> EXERCISE PROMPT
Copy out the listing that follows, exactly, without its pictures.

> DATA BELOW

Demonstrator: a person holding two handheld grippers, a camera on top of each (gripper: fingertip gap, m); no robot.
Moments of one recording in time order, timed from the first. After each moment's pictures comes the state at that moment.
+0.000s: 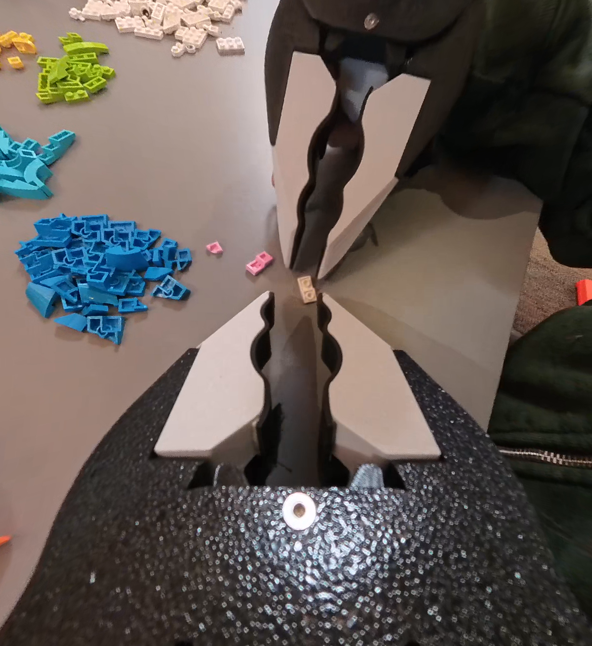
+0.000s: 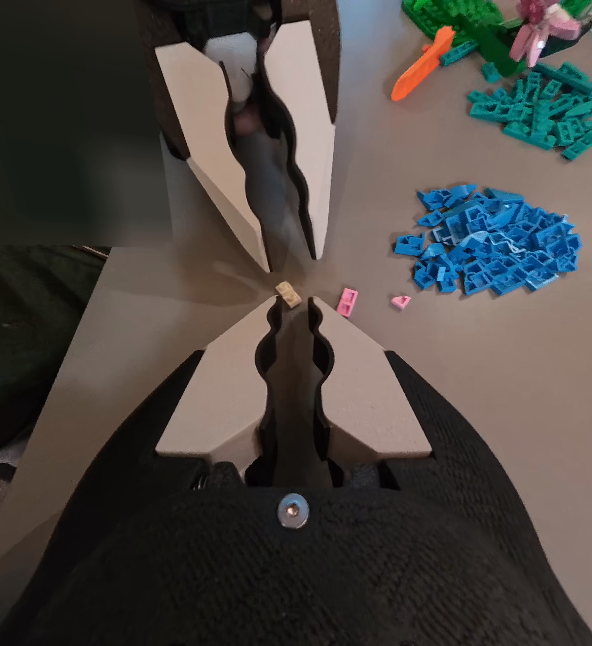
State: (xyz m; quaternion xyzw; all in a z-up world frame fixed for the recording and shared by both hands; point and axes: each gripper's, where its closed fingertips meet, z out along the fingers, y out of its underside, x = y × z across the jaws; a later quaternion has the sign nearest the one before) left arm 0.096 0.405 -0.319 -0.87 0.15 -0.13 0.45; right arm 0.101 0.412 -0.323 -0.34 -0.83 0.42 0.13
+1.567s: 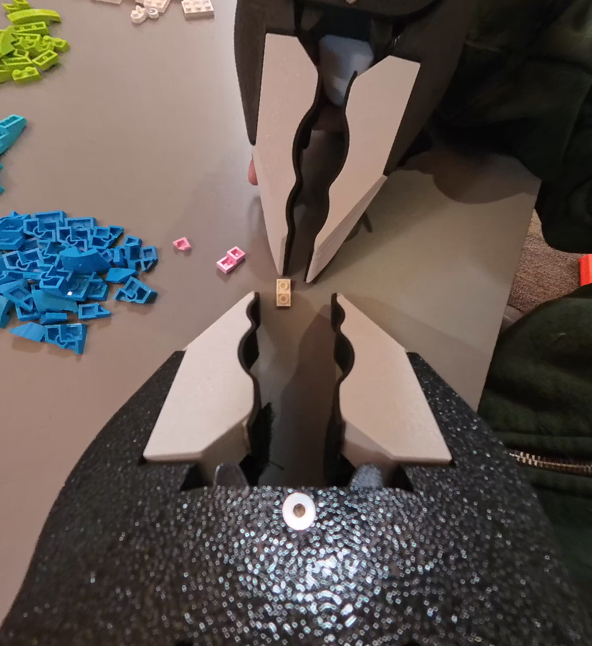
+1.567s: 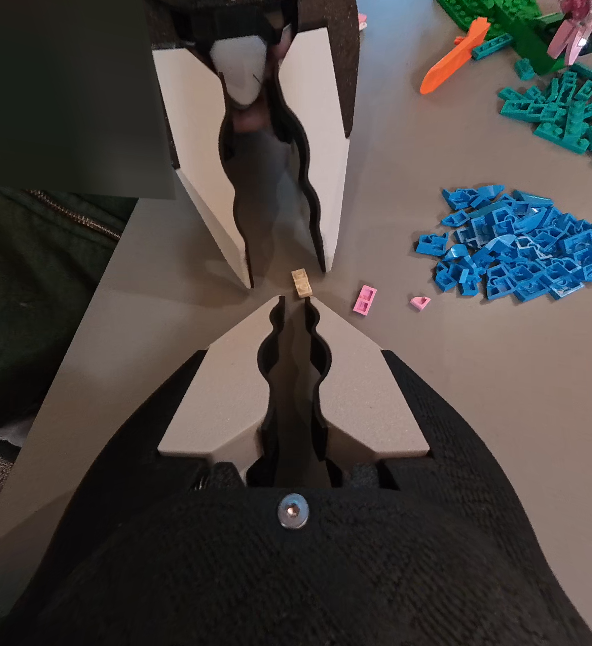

> RESULT FOR THIS TASK
Demonstrator: a person holding two handheld grippers, a camera on top of each (gripper: fingertip gap, m); no robot.
Moments of one recording in time order, timed from the first. After each moment's pictures comes the state at that moment.
+0.000s: 
+0.000s: 
State: (xyz m; quaternion xyzw; all in a z-up world frame fixed for the recording and shared by both hands; point and axes: each gripper's, where its closed fingertips meet, z out along the fingers, y out of its underside, x = y × z across the jaws; a later quaternion has the sign nearest the one before) left arm 0.096 0.405 -0.319 -0.87 0.15 -0.13 0.45; right arm 0.101 0.412 -0.323 -0.34 -0.83 0.42 0.13
+1.567s: 
+1.567s: 

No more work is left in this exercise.